SPD-Wirtschaftsministerin: Hersteller sollen zahlen
Noch-Wirtschaftsministerin Brigitte Zypries (SPD) forderte in der „Bild“, die Industrie müsse nach dem Diesel-Urteil des BVerwG nun „neue Angebote machen“. „Den Verbrauchern, den Mittelständlern oder dem Handwerk muss eine Lösung angeboten werden, sie dürfen nicht auf den Kosten sitzen bleiben.“
SPD-Landeschef kritisiert CSU-geführtes Verkehrsministerium
Niedersachsens Ministerpräsident Stephan Weil (SPD) hat sich gegen Diesel-Fahrverbote und die Einführung einer Blauen Plakette ausgesprochen. Die Blaue Plakette sei „nur eine freundliche Umschreibung für Fahrverbote“, sagte Weil der „Welt“. Weil warf dem CSU-geführten Bundesverkehrsministerium vor, es habe sich bei der Abgasproblematik „in den vergangenen Jahren viel zu stark zurückgehalten“. Wenn jetzt alle Autofahrer aus dem Diesel flüchteten und stattdessen Benziner kauften, „dann haben wir spätestens im Jahr 2020 ein noch größeres CO2-Problem“, sagte Weil, der als Vertreter des Aktionärs Niedersachsen im VW-Aufsichtsrat sitzt.

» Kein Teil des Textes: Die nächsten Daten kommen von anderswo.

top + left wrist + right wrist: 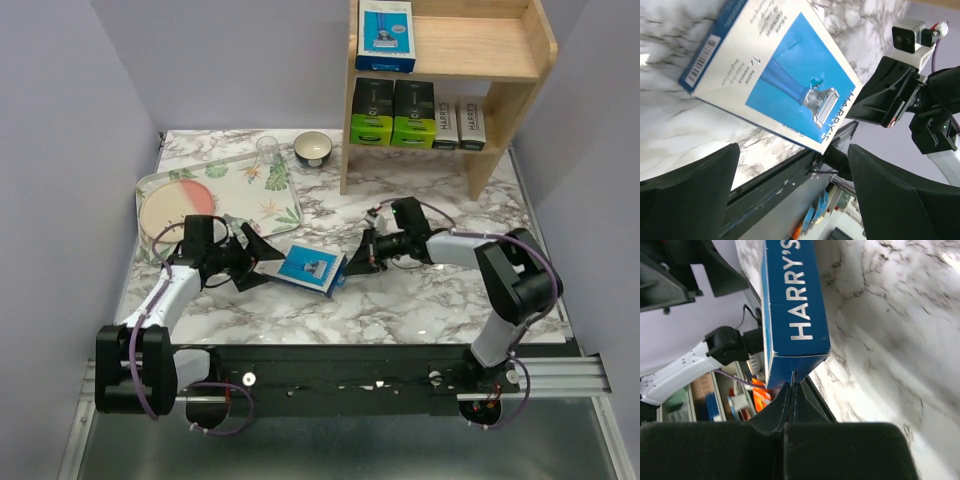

Hamburg kündigt erste Sperrungen für Dieselfahrzeuge an
Nach dem BVerwG-Urteil am Dienstag hat Hamburg direkt angekündigt, bereits vom Senat beschlossene Fahrverbote jetzt kurzfristig umzusetzen. Geplant sind „Durchfahrtsbeschränkungen“ für ältere Diesel-Fahrzeuge an zwei Straßenabschnitten, wo die Werte für Stickstoffdioxid über dem EU-Grenzwert liegen. Anlieger sollen von der Beschränkung ausgenommen werden. Dazu gehören Anwohner, Besucher, Müllautos, Krankenwagen und der Lieferverkehr. Die Vorbereitungen für die Beschilderung und die Ausweichstrecken sind bereits abgeschlossen.
Und die Bundeskanzlerin?
Deutschlands oberster Verbraucherschützer, Klaus Müller, hat Bundeskanzlerin Angela Merkel (CDU) nach dem Leipziger Diesel-Urteil aufgefordert, die Diesel-Nachrüstung durch Autohersteller zur Chefsache zu machen. „Der politische Druck auf die Autohersteller muss viel größer werden“, sagte Müller, Chef des Bundesverbands Verbraucherzentrale (VZBV), der „Rheinischen Post“. In seiner Stellungnahme bedauert Müller, daß es keinen einfachen und schnellen rechtlichen Weg gibt, der die Autohersteller verpflichtet, Hardware-Nachrüstung anzubieten.